> Data to examine:
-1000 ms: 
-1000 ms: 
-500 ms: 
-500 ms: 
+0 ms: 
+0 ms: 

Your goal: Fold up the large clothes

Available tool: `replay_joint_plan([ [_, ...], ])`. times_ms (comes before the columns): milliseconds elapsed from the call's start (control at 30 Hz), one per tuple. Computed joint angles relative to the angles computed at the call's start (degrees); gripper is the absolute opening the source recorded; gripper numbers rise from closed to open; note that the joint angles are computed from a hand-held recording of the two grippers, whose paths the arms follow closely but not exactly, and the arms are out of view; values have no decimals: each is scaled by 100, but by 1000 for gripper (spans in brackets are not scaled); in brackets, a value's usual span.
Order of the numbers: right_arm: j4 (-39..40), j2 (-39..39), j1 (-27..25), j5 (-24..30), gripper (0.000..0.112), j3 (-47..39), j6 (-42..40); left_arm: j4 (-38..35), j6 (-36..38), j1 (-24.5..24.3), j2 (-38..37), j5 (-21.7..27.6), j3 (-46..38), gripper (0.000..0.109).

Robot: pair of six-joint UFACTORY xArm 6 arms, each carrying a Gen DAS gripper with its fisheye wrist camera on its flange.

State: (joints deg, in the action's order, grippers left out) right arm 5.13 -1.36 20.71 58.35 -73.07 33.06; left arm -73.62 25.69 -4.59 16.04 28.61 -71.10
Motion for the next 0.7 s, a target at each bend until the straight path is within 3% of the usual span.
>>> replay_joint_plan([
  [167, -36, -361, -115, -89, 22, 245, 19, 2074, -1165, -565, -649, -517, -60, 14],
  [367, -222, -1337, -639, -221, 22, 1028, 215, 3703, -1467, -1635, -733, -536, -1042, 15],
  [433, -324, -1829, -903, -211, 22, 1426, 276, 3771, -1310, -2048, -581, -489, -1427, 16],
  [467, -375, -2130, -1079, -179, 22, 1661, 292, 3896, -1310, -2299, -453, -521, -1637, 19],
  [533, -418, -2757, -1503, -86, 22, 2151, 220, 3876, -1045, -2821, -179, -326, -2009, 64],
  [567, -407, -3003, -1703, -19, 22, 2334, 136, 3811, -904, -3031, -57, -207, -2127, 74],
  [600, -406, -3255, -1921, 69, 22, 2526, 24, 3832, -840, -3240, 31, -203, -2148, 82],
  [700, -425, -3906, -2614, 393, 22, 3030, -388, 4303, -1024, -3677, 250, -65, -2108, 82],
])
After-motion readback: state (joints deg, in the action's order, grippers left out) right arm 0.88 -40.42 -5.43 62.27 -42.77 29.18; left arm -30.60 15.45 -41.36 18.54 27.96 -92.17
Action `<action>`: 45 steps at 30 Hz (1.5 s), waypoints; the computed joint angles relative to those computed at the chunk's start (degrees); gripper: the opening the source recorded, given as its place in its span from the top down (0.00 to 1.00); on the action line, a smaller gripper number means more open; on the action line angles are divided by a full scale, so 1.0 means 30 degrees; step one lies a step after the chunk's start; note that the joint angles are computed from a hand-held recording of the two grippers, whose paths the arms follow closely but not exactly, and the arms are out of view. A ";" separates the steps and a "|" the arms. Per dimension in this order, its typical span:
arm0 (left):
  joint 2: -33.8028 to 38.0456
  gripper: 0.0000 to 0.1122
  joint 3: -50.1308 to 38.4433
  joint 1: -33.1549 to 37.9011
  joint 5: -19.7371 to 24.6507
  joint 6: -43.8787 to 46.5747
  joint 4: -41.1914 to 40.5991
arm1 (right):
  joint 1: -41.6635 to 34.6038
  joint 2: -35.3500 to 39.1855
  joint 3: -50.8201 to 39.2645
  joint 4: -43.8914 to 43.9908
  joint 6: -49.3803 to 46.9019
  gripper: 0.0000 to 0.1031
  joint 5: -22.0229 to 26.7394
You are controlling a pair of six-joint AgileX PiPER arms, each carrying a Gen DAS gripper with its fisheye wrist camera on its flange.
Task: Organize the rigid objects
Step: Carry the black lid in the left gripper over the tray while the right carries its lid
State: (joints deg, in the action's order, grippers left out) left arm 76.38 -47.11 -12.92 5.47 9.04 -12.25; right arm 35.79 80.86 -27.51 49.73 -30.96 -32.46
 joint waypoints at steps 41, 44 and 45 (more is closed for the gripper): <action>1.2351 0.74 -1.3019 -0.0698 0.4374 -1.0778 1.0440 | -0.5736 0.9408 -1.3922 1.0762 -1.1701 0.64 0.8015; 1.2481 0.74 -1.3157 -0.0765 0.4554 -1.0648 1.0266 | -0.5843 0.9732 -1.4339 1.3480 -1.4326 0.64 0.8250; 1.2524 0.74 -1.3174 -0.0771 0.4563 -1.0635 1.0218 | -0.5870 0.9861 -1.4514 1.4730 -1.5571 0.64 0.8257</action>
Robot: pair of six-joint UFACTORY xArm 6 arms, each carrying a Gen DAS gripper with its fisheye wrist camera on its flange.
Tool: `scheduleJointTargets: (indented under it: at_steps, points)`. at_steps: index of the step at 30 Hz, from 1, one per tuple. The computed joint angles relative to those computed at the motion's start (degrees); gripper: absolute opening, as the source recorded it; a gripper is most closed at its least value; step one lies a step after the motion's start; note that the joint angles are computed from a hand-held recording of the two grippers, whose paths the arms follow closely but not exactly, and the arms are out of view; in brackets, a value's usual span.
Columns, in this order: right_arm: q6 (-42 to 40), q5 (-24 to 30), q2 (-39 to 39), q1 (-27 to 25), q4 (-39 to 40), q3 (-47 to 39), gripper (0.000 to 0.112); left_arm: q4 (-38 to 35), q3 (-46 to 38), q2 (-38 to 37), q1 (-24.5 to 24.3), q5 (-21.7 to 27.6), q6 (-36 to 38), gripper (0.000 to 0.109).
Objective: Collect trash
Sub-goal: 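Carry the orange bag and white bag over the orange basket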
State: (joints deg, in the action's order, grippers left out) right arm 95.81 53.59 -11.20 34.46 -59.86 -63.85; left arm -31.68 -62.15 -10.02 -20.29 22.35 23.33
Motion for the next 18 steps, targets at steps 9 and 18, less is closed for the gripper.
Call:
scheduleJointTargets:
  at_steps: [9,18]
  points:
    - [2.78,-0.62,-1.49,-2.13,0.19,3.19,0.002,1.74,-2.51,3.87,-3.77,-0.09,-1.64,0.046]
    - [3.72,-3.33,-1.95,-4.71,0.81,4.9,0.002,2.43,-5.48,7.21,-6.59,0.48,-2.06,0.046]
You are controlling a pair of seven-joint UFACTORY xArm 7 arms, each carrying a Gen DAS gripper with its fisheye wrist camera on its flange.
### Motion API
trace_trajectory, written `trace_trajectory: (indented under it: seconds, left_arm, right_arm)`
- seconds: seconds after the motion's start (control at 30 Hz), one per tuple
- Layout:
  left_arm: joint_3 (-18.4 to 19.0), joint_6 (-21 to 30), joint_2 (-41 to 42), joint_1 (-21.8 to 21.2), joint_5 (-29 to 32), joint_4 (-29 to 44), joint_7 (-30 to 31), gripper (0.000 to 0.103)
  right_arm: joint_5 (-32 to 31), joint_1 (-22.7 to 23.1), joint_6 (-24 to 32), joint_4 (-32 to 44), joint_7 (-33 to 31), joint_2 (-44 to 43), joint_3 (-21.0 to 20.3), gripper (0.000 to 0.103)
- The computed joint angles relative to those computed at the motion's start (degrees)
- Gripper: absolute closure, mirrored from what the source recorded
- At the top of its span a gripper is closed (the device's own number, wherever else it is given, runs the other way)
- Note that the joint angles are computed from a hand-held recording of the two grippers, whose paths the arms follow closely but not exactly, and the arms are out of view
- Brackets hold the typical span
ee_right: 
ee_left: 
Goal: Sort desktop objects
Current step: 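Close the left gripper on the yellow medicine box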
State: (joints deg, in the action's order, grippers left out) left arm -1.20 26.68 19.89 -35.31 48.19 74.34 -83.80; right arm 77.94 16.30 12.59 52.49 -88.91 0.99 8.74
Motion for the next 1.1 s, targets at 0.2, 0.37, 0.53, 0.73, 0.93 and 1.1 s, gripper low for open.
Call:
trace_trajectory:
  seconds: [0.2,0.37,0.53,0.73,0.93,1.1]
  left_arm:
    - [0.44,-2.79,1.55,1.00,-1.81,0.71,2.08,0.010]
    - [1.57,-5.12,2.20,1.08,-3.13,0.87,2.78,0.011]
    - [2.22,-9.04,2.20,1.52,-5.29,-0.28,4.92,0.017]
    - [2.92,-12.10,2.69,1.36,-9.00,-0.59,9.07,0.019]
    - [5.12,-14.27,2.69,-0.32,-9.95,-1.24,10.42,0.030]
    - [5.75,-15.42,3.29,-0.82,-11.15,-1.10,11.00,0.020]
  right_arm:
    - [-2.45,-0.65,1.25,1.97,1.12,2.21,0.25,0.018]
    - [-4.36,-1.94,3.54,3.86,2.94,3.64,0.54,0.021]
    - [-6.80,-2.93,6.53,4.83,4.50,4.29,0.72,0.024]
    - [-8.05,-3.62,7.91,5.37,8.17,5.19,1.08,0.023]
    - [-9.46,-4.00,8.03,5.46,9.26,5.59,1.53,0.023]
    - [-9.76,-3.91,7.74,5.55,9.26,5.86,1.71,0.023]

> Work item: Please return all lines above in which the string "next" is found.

> Answer for this exercise:
Motion for the next 0.7 s, a target at each bend until the straight path is within 3% of the usual span.
Motion for the next 18 steps, targets at steps 9 and 18, less is closed for the gripper.
Motion for the next 1.1 s, targets at 0.2, 0.37, 0.53, 0.73, 0.93 and 1.1 s, gripper low for open.

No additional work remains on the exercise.